Saved data entries:
◆ ◆ ◆ ◆

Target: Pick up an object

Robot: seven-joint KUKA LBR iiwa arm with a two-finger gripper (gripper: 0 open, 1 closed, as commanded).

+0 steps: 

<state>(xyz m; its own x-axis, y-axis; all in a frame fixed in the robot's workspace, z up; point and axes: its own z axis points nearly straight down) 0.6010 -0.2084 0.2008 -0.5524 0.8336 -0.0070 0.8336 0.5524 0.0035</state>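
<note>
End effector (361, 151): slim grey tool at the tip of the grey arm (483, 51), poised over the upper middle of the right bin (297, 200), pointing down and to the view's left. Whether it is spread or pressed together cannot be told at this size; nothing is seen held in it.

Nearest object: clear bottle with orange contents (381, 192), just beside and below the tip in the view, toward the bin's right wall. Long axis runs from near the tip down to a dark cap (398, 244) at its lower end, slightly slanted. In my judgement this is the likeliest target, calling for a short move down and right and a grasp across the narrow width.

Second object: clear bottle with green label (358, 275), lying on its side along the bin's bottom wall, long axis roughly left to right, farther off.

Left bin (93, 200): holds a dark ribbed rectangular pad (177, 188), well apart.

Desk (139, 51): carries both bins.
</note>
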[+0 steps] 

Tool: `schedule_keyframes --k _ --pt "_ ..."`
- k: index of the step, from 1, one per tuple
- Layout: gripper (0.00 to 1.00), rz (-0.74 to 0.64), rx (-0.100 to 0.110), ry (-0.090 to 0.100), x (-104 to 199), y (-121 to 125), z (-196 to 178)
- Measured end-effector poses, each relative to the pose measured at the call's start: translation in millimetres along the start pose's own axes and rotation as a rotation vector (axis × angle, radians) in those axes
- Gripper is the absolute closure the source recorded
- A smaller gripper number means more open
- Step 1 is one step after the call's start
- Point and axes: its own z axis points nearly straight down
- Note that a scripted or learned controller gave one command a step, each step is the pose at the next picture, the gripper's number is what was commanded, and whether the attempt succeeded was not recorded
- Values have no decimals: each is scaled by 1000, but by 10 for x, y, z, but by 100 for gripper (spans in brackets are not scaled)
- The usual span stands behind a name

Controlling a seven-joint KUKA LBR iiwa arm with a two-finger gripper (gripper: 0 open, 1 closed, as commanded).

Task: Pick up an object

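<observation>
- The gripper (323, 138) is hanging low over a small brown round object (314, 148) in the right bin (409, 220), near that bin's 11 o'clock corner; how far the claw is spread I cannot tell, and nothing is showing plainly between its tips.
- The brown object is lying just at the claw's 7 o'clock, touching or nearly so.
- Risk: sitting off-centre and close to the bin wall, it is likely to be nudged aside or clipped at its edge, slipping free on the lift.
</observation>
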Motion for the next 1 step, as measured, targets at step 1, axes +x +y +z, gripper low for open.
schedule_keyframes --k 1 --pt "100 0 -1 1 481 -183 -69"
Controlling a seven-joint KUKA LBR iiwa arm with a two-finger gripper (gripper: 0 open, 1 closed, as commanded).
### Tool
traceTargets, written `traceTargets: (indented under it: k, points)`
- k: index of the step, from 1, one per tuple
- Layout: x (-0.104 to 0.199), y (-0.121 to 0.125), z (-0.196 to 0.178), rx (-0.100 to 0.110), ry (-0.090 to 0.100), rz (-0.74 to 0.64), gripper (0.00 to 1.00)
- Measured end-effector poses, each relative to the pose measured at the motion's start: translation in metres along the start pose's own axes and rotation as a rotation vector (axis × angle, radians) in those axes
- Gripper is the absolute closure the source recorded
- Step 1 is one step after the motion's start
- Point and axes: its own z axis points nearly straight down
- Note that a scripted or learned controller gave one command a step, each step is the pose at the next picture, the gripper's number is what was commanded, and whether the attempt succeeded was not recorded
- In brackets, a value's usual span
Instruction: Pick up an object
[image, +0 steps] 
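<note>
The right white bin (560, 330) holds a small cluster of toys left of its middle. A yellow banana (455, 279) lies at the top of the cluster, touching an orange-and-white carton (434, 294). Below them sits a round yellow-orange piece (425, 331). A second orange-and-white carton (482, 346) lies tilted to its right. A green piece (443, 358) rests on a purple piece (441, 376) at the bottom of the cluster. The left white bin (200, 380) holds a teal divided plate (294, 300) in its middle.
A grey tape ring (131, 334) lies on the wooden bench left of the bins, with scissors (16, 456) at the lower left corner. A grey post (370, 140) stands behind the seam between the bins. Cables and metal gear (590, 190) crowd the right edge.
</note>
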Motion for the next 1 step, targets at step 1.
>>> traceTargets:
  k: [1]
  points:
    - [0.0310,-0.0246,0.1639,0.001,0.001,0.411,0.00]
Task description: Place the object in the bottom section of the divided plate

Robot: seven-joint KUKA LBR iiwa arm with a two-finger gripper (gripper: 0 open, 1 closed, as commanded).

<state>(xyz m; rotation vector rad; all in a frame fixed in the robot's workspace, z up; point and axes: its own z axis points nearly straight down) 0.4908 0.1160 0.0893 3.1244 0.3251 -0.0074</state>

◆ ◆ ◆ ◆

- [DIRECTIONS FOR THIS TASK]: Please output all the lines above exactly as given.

- [SOLUTION TO THE PROBLEM]:
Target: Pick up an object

Robot: seven-joint KUKA LBR iiwa arm with a two-finger gripper (gripper: 0 open, 1 closed, as commanded).

+0 steps: 

<state>(xyz m; its own x-axis, y-axis; all in a frame fixed in the robot's workspace, z up; point and axes: its own z axis points nearly straight down) 0.6010 -0.2084 0.2008 -0.5524 0.8336 -0.0070 0.8336 0.5524 0.0035</state>
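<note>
End effector (361, 151): slim grey tool at the tip of the grey arm (483, 51), poised over the upper middle of the right bin (297, 200), pointing down and to the view's left. Whether it is spread or pressed together cannot be told at this size; nothing is seen held in it.

Nearest object: clear bottle with orange contents (381, 192), just beside and below the tip in the view, toward the bin's right wall. Long axis runs from near the tip down to a dark cap (398, 244) at its lower end, slightly slanted. In my judgement this is the likeliest target, calling for a short move down and right and a grasp across the narrow width.

Second object: clear bottle with green label (358, 275), lying on its side along the bin's bottom wall, long axis roughly left to right, farther off.

Left bin (93, 200): holds a dark ribbed rectangular pad (177, 188), well apart.

Desk (139, 51): carries both bins.
</note>
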[+0 steps] 

Tool: `schedule_keyframes --k _ --pt "_ ..."`
- k: index of the step, from 1, one per tuple
- Layout: gripper (0.00 to 1.00), rz (-0.74 to 0.64), rx (-0.100 to 0.110), ry (-0.090 to 0.100), x (-104 to 199), y (-121 to 125), z (-196 to 178)
- Measured end-effector poses, each relative to the pose measured at the call's start: translation in millimetres along the start pose's own axes and rotation as a rotation vector (axis × angle, radians) in those axes
- Gripper is the absolute closure the source recorded
- A smaller gripper number means more open
- Step 1 is one step after the call's start
- Point and axes: its own z axis points nearly straight down
- Note that a scripted or learned controller gave one command a step, each step is the pose at the next picture, the gripper's number is what was commanded, and whether the attempt succeeded was not recorded
- Values have no decimals: each is scaled by 1000, but by 10 for x, y, z, but by 100 for gripper (spans in brackets are not scaled)
- The usual span stands behind a name

Controlling a seven-joint KUKA LBR iiwa arm with a two-finger gripper (gripper: 0 open, 1 closed, as commanded).

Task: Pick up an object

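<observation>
- The gripper (323, 138) is hanging low over a small brown round object (314, 148) in the right bin (409, 220), near that bin's 11 o'clock corner; how far the claw is spread I cannot tell, and nothing is showing plainly between its tips.
- The brown object is lying just at the claw's 7 o'clock, touching or nearly so.
- Risk: sitting off-centre and close to the bin wall, it is likely to be nudged aside or clipped at its edge, slipping free on the lift.
</observation>
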Motion for the next 1 step, as measured, targets at step 1, axes +x +y +z, gripper low for open.
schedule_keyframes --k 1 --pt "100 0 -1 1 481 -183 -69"
Controlling a seven-joint KUKA LBR iiwa arm with a two-finger gripper (gripper: 0 open, 1 closed, as commanded).
### Tool
traceTargets, written `traceTargets: (indented under it: k, points)`
- k: index of the step, from 1, one per tuple
- Layout: x (-0.104 to 0.199), y (-0.121 to 0.125), z (-0.196 to 0.178), rx (-0.100 to 0.110), ry (-0.090 to 0.100), rz (-0.74 to 0.64), gripper (0.00 to 1.00)
- Measured end-effector poses, each relative to the pose measured at the motion's start: translation in metres along the start pose's own axes and rotation as a rotation vector (axis × angle, radians) in those axes
- Gripper is the absolute closure the source recorded
- Step 1 is one step after the motion's start
- Point and axes: its own z axis points nearly straight down
- Note that a scripted or learned controller gave one command a step, each step is the pose at the next picture, the gripper's number is what was commanded, and whether the attempt succeeded was not recorded
- In brackets, a value's usual span
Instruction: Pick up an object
[image, +0 steps] 
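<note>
The right white bin (560, 330) holds a small cluster of toys left of its middle. A yellow banana (455, 279) lies at the top of the cluster, touching an orange-and-white carton (434, 294). Below them sits a round yellow-orange piece (425, 331). A second orange-and-white carton (482, 346) lies tilted to its right. A green piece (443, 358) rests on a purple piece (441, 376) at the bottom of the cluster. The left white bin (200, 380) holds a teal divided plate (294, 300) in its middle.
A grey tape ring (131, 334) lies on the wooden bench left of the bins, with scissors (16, 456) at the lower left corner. A grey post (370, 140) stands behind the seam between the bins. Cables and metal gear (590, 190) crowd the right edge.
</note>
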Motion for the next 1 step, targets at step 1.
>>> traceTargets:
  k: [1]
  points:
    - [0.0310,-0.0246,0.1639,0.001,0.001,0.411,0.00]
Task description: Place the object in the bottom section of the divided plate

Robot: seven-joint KUKA LBR iiwa arm with a two-finger gripper (gripper: 0 open, 1 closed, as commanded).

<state>(xyz m; rotation vector rad; all in a frame fixed in the robot's workspace, z up; point and axes: its own z axis points nearly straight down) 0.4908 0.1160 0.0893 3.1244 0.3251 -0.0074</state>

Besides the given answer, there is nothing more to add.